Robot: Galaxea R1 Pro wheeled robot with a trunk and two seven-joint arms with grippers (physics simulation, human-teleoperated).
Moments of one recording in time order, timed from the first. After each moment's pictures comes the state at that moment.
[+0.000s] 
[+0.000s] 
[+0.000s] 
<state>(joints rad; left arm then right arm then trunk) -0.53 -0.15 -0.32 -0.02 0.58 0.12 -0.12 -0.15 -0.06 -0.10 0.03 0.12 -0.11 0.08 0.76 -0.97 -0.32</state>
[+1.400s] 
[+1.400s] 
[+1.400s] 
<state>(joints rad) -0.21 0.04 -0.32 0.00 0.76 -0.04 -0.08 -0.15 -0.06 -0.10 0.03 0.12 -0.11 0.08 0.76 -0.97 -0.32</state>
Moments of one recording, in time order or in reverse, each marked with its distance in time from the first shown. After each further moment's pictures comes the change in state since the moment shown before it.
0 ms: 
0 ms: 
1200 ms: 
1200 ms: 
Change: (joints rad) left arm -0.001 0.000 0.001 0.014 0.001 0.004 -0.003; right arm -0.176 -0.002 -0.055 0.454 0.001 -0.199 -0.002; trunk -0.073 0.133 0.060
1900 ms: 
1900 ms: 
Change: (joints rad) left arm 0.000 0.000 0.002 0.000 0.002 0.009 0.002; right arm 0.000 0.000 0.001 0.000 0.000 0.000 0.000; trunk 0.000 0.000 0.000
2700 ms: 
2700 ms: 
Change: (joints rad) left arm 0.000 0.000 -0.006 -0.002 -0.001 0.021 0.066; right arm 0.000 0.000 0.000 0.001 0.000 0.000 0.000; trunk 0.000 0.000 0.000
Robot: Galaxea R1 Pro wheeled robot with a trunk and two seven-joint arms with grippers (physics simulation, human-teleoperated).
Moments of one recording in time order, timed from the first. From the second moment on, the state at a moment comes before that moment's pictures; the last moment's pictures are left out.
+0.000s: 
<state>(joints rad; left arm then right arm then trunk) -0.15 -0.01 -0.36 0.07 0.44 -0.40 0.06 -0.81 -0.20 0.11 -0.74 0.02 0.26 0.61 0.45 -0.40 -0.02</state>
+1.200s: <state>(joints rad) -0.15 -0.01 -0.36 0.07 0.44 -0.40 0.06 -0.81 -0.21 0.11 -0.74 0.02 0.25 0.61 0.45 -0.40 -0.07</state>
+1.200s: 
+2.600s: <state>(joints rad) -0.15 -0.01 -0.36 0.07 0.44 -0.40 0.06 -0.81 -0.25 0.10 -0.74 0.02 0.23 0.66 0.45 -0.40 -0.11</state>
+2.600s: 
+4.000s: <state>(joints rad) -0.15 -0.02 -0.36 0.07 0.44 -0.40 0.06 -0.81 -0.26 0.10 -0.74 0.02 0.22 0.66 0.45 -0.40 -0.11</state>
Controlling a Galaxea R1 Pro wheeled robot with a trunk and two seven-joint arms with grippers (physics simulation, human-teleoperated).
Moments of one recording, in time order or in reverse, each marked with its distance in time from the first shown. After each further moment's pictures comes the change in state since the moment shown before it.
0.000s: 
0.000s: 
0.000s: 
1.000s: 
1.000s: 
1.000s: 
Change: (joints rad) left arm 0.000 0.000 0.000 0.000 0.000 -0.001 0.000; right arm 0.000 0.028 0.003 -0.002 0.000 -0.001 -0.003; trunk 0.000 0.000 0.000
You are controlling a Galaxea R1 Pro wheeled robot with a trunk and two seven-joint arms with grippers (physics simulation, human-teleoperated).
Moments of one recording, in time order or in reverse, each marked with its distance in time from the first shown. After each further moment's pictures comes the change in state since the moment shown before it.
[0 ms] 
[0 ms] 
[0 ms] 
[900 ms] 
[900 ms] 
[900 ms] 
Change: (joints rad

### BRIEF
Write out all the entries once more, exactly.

### TASK SOLUTION
Robot: Galaxea R1 Pro wheeled robot with a trunk and two seven-joint arms with grippers (physics simulation, human-teleoperated).
Moments of one recording in time order, timed from the first. After each moment's pictures comes the state at that moment.
[+0.000s] 
[+0.000s] 
[+0.000s] 
<state>(joints rad; left arm then right arm then trunk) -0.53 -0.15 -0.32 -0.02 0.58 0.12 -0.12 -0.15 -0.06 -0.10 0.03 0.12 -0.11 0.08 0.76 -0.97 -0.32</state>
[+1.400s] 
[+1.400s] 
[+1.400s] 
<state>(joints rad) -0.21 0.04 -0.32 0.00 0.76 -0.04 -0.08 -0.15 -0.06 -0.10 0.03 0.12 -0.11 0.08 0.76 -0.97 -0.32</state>
Moments of one recording, in time order or in reverse, each marked with its distance in time from the first shown. After each further moment's pictures comes the change in state since the moment shown before it.
0 ms: 
0 ms: 
1200 ms: 
1200 ms: 
Change: (joints rad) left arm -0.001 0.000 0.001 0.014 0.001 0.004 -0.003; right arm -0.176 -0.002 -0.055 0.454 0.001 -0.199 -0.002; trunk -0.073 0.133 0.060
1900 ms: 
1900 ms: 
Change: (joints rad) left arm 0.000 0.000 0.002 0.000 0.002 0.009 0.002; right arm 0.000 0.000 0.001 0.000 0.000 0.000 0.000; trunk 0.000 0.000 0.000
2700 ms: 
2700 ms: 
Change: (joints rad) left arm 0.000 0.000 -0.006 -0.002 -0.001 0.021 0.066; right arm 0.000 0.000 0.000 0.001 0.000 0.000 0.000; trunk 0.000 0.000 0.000
Robot: Galaxea R1 Pro wheeled robot with a trunk and two seven-joint arms with grippers (physics simulation, human-teleoperated).
Moments of one recording in time order, timed from the first. From the second moment on, the state at a moment comes before that moment's pictures; the last moment's pictures are left out.
+0.000s: 
<state>(joints rad; left arm then right arm then trunk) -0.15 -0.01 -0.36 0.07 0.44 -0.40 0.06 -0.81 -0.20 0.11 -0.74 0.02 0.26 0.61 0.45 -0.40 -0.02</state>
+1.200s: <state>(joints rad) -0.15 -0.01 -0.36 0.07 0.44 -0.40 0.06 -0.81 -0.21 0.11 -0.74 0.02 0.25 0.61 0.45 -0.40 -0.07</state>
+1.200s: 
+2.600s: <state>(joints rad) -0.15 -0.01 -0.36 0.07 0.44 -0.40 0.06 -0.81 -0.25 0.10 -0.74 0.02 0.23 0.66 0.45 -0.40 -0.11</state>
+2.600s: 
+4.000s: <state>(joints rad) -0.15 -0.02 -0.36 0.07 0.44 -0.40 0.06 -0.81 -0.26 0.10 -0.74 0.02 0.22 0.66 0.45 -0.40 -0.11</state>
Controlling a Galaxea R1 Pro wheeled robot with a trunk and two seven-joint arms with grippers (physics simulation, human-teleoperated).
Moments of one recording, in time order or in reverse, each marked with its distance in time from the first shown. After each further moment's pictures comes the change in state since the moment shown before it.
0.000s: 
0.000s: 
0.000s: 
1.000s: 
1.000s: 
1.000s: 
Change: (joints rad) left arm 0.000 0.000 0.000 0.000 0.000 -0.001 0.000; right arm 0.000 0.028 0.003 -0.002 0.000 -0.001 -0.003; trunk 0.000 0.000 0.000
You are controlling a Galaxea R1 Pro wheeled robot with a trunk and two seven-joint arms with grippers (physics simulation, human-teleoperated).
Moments of one recording, in time order or in reverse, each marked with its distance in time from the first shown. After each further moment's pictures comes the change in state since the moment shown before it.
[0 ms] 
[0 ms] 
[0 ms] 
[900 ms] 
[900 ms] 
[900 ms] 
Change: (joints rad

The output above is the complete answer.